3 Comments on “The First Step to Trading Success”

  1. The point you make of the gap between domain knowledge (understanding a setup or pattern) vs. executing it profitably is something I am very familiar with (I’m about 4 months into fulltime daytrading). 

    It’s a terrible feeling when you know what’s going to happen, but you still get suboptimal results on your execution.  Or worse, losing money on a trade that ends up doing just what you had expected.  Ugh.

    Thanks for the great tips on how to close the gap.  So far, I’ve found keeping a journal very effective.  One metric I track is the “opportunity costs” (what I could have made/avoidance of a loss) of a trade I executed less than optimal or should not have even taken.

    It can be quite surprising/shocking to see, but a great way to learn and to keep motivated (I can see the potential of what could have been).  A good day for me is if my opportunity costs are minimal or non-existent, since that means I followed my strategy well.  I still have a lot of work to do, but I love the challenge.

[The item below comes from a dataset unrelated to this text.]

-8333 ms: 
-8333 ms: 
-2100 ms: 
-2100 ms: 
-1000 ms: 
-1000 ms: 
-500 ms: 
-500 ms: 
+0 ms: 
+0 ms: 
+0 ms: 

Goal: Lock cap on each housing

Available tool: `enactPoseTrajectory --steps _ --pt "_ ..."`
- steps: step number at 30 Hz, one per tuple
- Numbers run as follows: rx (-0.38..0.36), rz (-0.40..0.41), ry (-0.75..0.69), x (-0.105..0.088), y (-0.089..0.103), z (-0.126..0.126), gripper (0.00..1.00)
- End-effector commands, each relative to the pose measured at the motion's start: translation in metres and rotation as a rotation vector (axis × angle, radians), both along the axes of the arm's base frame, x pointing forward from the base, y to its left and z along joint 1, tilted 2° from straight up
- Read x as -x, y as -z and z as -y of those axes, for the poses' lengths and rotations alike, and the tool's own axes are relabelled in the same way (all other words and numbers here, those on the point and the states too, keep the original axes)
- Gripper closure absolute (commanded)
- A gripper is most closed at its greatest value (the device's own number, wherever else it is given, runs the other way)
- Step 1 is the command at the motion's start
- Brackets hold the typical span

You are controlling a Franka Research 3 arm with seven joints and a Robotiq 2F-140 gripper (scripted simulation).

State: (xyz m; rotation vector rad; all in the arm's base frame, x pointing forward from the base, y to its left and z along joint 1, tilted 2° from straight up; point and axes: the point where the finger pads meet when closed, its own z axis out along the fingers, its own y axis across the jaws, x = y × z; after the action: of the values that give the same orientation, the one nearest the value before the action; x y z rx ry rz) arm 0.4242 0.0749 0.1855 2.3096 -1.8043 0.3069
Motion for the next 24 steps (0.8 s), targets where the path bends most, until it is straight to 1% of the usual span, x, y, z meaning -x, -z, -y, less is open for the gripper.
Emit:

  2. Bella, great video with clear explanations of what it takes to become an elite trader/performer.  I’m reading “The Talent Code” by Daniel Coyle and he gives some thoughtful insight into what you talk about in this video clip.  Deep practice, which is trying, failing, trying again, failing some more, thinking about it slowly, piecing your practice into chunks, trying again, failing again, but eventually with enough time in the zone of deep practice you become an expert in your craft.  We know the magic # is 10,000 hours 🙂 and that’s why intrinsic motivation is so vital. It requires a great deal of energy and time, and if you don’t love what you do you will never work hard enough to become great.

    I’ve noticed as a trader I’ve made a lot of mistakes: revenge trading, over trading, trading against the trend, selling at sup (capitulation), buying into res (euphoria), not controlling my emotions, letting greed and fear dictate my decisions, following other peoples advice without thinking through the trade, showing up at 9:15 AM expecting to make chops without adequate preparation (you can’t turn it on it off…pro athletes and teams can’t either if they want to succeed long-term), paid more attention to my results and wanted to be right. 

    As traders we read about self-mastery through self-discipline, but it’s one thing to read it and another to actually be in the trenches while the activity is in the present moment.  You can’t put a price tag on actual practice and experience.  Trust me, I have so much to learn.  I’m grateful for the mistakes I’ve made, because they bring me that much closer to my goal of becoming an elite performer!